Wow, it seems they need to go back to the drawing board and discuss contraception. Should have been done long before they got married. This is such an important part of marriage it is stunning it wasn't discussed completely and a joint decision made. Not a good sign, starting out. Hugs and bisous.
You give great advice...and I actually enjoyed the visuals. Am I turning straight? LOL!
The OP and his wife may have agreed never to have children, however most methods of contraception are not 100% reliable and they may be forced to accept having a child if conception and then full pregnancy accidentally occurs. You need to discuss what to do in advance if this should happen, so you are better prepared.
If the Church is against contraception, then its views on termination are probably even worse, meaning an accidental pregnancy will likely result in having to raise a child. Once you have a child, it's too late to enforce that agreement and you have to live with it. Putting children up for adoption is not an easy thing to do emotionally.
The OP also needs to consider his wife's views might change over time as her female nature really starts to assert itself and how this will be addressed.
There are many forms of contraception available and few are 100% effective, so the OP might want to consider using multiple types together if they truly don't want children. Tying of the tubes (for men or women) is the most effective method, however they require surgery and are not reversible which should be kept in mind (although it is possible to harvest and freeze eggs and sperm in advance to use in future).
There's also a female version of the male condom available.
The biggest issue is dealing with Church restrictions in one's life, so perhaps the greatest contraceptive is to leave Church influence and be free to use any of the methods available.
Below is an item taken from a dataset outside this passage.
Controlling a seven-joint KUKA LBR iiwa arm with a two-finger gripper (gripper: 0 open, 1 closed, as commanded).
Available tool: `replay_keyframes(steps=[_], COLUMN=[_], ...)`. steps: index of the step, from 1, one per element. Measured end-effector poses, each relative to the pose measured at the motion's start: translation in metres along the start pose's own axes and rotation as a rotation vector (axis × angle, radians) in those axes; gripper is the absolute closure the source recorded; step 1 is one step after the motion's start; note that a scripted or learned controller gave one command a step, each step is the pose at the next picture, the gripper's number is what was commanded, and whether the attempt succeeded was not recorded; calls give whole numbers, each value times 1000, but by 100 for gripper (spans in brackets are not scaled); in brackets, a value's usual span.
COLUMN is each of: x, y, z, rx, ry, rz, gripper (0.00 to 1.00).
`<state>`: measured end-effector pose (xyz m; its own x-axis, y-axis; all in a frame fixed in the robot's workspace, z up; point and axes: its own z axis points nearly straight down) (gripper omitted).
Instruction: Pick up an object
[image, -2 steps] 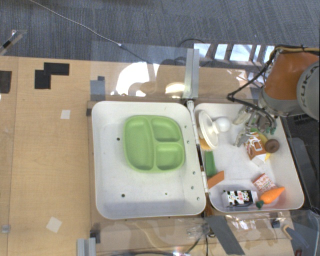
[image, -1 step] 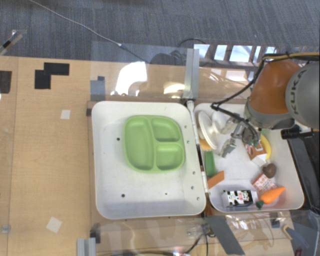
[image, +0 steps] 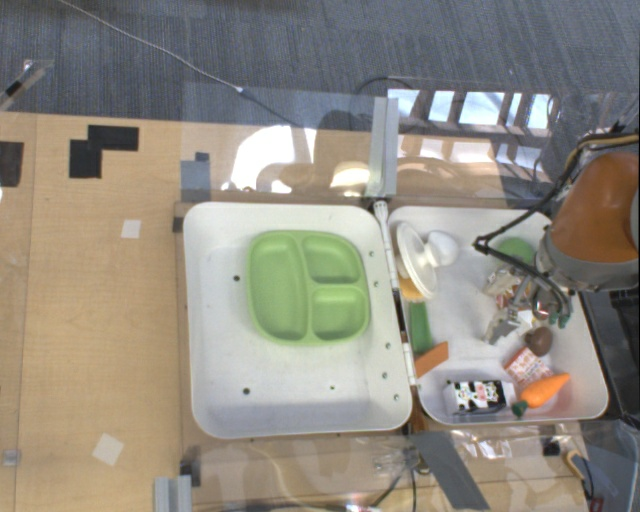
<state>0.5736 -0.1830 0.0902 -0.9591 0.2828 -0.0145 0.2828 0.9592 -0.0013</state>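
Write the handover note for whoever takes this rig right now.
Gripper: low in the right bin, among its clutter; whether it holds anything can't be told.
Right bin: toy carrot and black-and-white box near the front edge, white cup by the divider.
Left bin: green divided plate.
Done: arm lowered into the right bin.
Left: confirm a grasp, lift an object.

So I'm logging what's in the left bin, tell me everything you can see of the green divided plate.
The green divided plate is a light green, smooth, plastic-looking tray with rounded corners and three compartments: one long section on the left, two smaller ones stacked on the right. It lies flat and upright, slightly rotated, near the middle of the left white bin, resting on its floor. Nothing lies in it or touches it.
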Motion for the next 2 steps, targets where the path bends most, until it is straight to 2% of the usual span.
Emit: replay_keyframes(steps=[1, 2], x=[-64, -41], y=[54, -14], z=[3, 2], rx=[-5, -1], ry=[3, 2], rz=[105, -9], gripper=[0, 0])
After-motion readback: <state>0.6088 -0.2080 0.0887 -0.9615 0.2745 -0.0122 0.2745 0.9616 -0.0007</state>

But when you think about it, sexual pleasure is still possible even if you don't engage in penis in vagina intercourse: the OP can use a pocket pussy or equivalent and a dildo on his wife plus all the other forms of sex; it's only a single form of sex that is vulnerable to procreation. Granted that form of sex is the most natural, but not necessarily the most pleasurable for either (see Tantra, G-spot, squirting and multiple prostate orgasms) and it also has its limitations in relying on the health of the penis and stamina of the man.
As for the OP being scared to tell his wife he used condoms, part of the agreement to never have children would necessarily have to include a discussion and agreement of what preventative measures to take and how you would move forward if they proved to be inadequate.
I think the couple needs to have this discussion ASAP.
What the OP's wife doesn't know about the condom usage can't hurt her (in fact it was protecting her), however if condoms end up being the chosen method and for some reason using condoms during the honeymoon comes up or fear about the perceived unprotected consequences, the OP can claim he was thinking of the agreement and her safety by taking the initiative (which is true, the Father facilitated contraception but it was the OP that chose to use them).
@ Gabriel - Are you turning straight? I doubt it. But, like any straight dude, you're focus is on the cock. 😊
Such nonesense ... how can a woman not notice the condom? Is she blind? Even in total darkness she would notice. Who ever thought of such an absurd story?
Anonymous - My situation may seem absurd to you but not everyone is experienced about the opposite sex and how it feels. Maybe she did notice. If she did she didn't say anything.